BD-Onclarity™ study

Aim: Performance of an automated HPV genotyping assay using first-void urine

Partners: BD Diagnostics, University of Antwerp (VAXINFECTIO), Novosanis nv

Results from the pilot feasibility study were presented via a poster at the IPV conference, September 2015, Lisbon.

Samples from IWT study: 21 women collected urine samples in the morning at afternoon on 4 consecutive days (8 samples per participant). Sample processing with the BD Viper LT automated assay and semi-automated reference method were compared, as well as samples from Colli-Pee™ compared to regular urine collector, and the comparison of morning and evening urine.

Main results included:

• Performance of both systems was very similar, with a good reproducibility in detecting human and viral DNA. Both single and mixed infections were reliably detected in serially collected specimens from the same patients.
• Colli-Pee™ collected urine showed a better detection on the Onclarity assay than samples collected with a urine cup (lower Ct values and more positive signals).
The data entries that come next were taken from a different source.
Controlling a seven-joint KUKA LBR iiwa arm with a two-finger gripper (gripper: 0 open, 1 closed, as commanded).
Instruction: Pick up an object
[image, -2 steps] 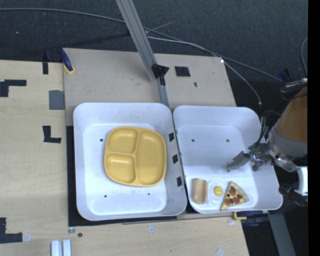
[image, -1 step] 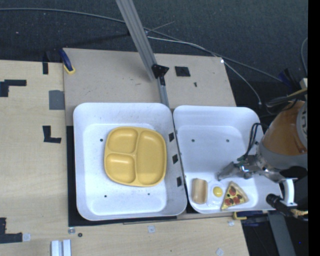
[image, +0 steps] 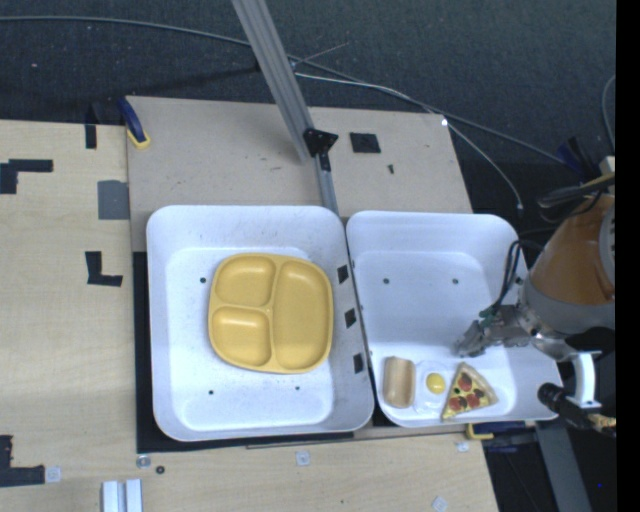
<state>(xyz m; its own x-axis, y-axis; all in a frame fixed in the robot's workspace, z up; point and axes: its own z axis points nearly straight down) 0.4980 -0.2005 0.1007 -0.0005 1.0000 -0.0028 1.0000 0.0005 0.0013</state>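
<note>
My gripper (image: 478, 340) hangs low in the right bin (image: 420, 232), just above the near row; grip state cannot tell | near edge, left to right: bread slice (image: 398, 381), small yellow piece (image: 435, 382), pizza slice (image: 468, 391), none between my fingers | left bin (image: 180, 230): yellow divided plate (image: 271, 312), centred

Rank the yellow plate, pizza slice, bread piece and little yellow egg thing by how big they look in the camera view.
1. Yellow divided plate
2. Pizza slice and bread piece, too alike to rank
3. Small yellow piece
</note>
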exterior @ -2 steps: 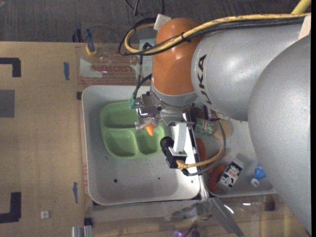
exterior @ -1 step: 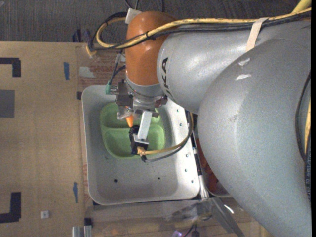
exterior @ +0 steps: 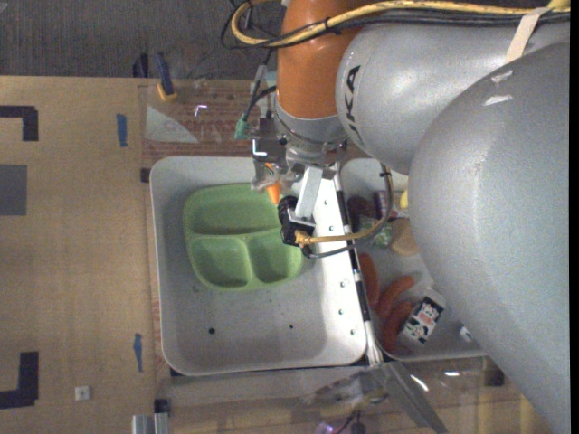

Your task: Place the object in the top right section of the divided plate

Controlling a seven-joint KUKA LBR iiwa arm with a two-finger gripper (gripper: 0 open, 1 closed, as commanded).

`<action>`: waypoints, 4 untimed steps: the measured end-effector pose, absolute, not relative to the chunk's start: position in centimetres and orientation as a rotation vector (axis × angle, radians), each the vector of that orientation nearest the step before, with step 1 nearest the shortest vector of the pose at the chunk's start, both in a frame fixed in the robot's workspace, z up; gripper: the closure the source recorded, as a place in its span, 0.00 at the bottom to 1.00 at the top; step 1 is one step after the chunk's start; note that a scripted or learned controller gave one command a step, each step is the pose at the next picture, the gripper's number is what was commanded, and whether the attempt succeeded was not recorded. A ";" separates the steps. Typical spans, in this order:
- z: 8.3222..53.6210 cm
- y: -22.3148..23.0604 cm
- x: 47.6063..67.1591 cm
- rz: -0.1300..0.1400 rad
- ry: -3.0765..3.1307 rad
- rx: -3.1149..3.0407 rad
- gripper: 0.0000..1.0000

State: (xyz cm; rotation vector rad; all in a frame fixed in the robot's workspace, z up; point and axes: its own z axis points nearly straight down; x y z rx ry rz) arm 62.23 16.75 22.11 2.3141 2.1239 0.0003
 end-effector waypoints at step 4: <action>21.7 22.5 47.8 -0.005 2.170 2.275 1.00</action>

A higher kappa value between both detection methods is observed from Colli-Pee™ collected urine.
• Using the Onclarity assay, a slight significant improvement in Ct scores between morning and later afternoon urine was found

Main advantages of the BD Viper LT automated assay are higher throughput and minimal hands on time, while proving a similar performance. The BD Onclarity™ HPV Assay reliably detects HPV in urine specimens and offers the potential of a high quality and high ease of use sample type for HPV screening.

Clinical cut-off determination versus CIN2+ histology endpoints will be addressed in future studies.